HA: Probably Eric Clapton. I admire the range of music that he can do. He was really an inspiration to me and kind of how he was always that triple threat -- a great singer, guitar player and songwriter. That's something that I definitely look up to. The second, which is a little bit out in left field would be Jeff Buckley, who is someone who had a big influence on me when it came to songwriting.
Do you remember the moment you knew that making it as a musician was actually going to become a reality?
HA: I think there have been a few of those moments for me. The first time being in a studio and recording was one of those moments where it was like, you can actually kind of do this. This is real and not just sitting around in my room dreaming about it. Also, just thinking about the past year of my life and coming to America and getting a lot further and doing things like opening for B.B. King. All these things made me feel like I was on the right path.
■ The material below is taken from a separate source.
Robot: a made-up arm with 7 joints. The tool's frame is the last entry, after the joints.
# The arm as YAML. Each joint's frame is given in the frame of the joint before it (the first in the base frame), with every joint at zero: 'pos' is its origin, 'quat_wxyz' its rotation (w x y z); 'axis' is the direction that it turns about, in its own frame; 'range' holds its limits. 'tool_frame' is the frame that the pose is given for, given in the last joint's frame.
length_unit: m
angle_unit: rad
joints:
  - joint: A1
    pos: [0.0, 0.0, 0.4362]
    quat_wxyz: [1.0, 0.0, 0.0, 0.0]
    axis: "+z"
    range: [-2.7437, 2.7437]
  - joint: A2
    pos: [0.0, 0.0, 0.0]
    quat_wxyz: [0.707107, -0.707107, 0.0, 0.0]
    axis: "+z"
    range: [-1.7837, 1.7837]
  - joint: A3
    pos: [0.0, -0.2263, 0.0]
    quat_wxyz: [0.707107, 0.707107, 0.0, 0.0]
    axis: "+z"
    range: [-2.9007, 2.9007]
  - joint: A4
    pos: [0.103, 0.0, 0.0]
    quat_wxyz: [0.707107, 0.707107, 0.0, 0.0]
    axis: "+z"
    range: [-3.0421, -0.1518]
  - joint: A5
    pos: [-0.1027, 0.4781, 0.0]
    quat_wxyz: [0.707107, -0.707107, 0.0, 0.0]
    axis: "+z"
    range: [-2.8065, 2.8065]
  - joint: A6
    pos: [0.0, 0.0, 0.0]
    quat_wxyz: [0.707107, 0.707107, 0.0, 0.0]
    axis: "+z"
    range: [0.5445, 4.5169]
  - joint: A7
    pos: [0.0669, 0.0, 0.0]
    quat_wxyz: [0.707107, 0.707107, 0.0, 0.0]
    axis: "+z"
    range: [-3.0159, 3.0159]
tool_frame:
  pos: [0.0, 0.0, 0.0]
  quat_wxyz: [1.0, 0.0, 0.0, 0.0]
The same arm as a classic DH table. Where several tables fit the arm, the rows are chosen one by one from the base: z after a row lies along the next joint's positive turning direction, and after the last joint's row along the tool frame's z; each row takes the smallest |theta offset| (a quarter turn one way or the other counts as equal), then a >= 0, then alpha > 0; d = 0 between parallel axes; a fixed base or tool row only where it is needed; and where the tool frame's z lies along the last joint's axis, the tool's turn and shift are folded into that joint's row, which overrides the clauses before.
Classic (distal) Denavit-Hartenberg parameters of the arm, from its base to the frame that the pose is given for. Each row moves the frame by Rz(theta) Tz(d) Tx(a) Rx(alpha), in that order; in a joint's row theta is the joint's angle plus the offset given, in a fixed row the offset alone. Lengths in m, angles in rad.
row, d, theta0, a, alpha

So you ended up getting a gig opening for B.B. King on what would become his last tour. If you had been able to ask him one question, what would've it been?
HA: I'm sure his answer would have been, 'for the love of music', but I would have asked, how were you able to do it for so long? I think that was the main thing, taking away from it, was the longevity. He was really one of those people who did music his entire life up until the very end. That was really inspiring -- to see and to witness.
You're writing these bluesy/rock songs akin to a John Mayer but they seem to be evolving and having more of a pop sensibility. What genre of music do you want your music to fit into?
HA: I think it's hard to stuff things into one genre, but for me I guess at the core of it, I always call it blues, because all my foundation is the blues. All my favorite records are in the genres of rock n' roll, and blues, soul, country and folk, and all these things kind of mix. The blues for me is the most interesting. The records that I like, like The Beatles White album or Exile of Main Street (Rolling Stones) were just an array of genres. I call my music rock n' roll because for me it's like an umbrella and it has all those elements to it.
Do you fancy yourself as a romantic? I sense some of these tunes on your first two EP's are about love and relationships.
HA: Yeah. I think that a lot of the old blues stuff had some of that. I remember there being a human element about it and a likable aspect. I remember hearing Elmore James song The Sky Is Crying when I was probably like 14 or something and going through my first breakup and being able to relate to every lyric and could feel that someone else is going through what you're going through and that you're not the only person. And with songwriting, and the songwriters that I like, there's kind of an aspect of romance about them.
Tell me about your guitars. Are you more of an acoustic guitar player, or electric guitar player?
HA: I definitely now think I'm more of an electric guitar player. I'm still finishing up my first full-length album, which I think is a good progression beyond the EP's and showcases more of the guitar and the rock n' roll blues sound. It's always been important to me to be able to play both.
What is your favorite album of all time?
HA: Exile on Main Street is really up there on my list.
You've been in the studio working on your first full-length release. What can we expect on this album?
HA: I got really lucky being in L.A. and met some really good people to work with, like the producer Jim Scott, who has worked with everyone from Tom Petty to Tedeschi Trucks -- these are all people I really admire. He understood what I wanted to do this time and it was really about trying to capture the live sound as much as possible. We recorded pretty much all of it live and with very little overdubs. It turned out to be a mixture of rock n' roll, blues, and soul. I feel that with certain songs on my EP like the song Burn, I got the electric blues sound that I was comfortable with. And now I'm really comfortable with my guitar playing, and kind of feel like I have my own voice as a guitar player. I think that's the kind of things that will come across.